Task directions
In the data that follows, find the line containing "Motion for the"; then quote that line and every line after it, exactly, through the last one.

#####

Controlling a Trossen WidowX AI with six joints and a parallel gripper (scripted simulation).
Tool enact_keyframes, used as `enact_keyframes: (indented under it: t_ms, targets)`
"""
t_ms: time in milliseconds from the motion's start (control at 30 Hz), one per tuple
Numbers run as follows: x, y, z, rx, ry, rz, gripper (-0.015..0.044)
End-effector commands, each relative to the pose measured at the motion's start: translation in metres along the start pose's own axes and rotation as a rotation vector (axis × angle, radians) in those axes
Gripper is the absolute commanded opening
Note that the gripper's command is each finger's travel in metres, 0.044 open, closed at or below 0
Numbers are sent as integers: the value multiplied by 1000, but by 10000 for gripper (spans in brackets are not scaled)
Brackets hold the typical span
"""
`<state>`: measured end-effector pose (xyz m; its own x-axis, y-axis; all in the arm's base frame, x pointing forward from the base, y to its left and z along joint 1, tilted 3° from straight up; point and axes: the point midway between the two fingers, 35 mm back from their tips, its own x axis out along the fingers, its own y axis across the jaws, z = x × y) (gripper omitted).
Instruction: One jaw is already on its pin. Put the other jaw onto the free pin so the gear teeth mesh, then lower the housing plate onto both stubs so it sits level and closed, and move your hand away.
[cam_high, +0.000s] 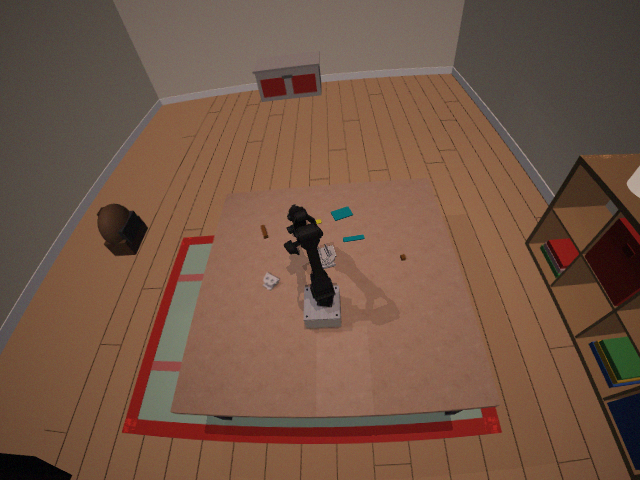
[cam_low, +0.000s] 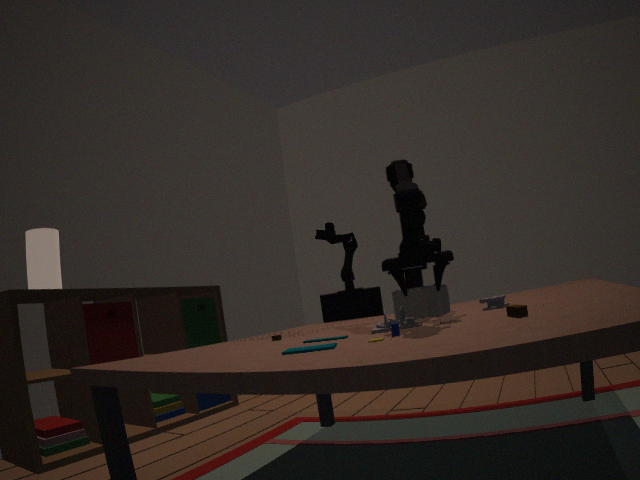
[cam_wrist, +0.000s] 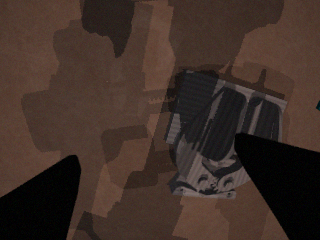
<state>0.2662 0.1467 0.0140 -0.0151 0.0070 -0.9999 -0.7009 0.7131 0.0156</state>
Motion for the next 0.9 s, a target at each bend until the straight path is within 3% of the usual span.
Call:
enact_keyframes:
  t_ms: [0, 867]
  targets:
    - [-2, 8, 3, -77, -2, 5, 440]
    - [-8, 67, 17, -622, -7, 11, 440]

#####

Answer to the exercise
Motion for the next 0.9 s, a target at each bend until the straight path is within 3% of the usual span.
Call:
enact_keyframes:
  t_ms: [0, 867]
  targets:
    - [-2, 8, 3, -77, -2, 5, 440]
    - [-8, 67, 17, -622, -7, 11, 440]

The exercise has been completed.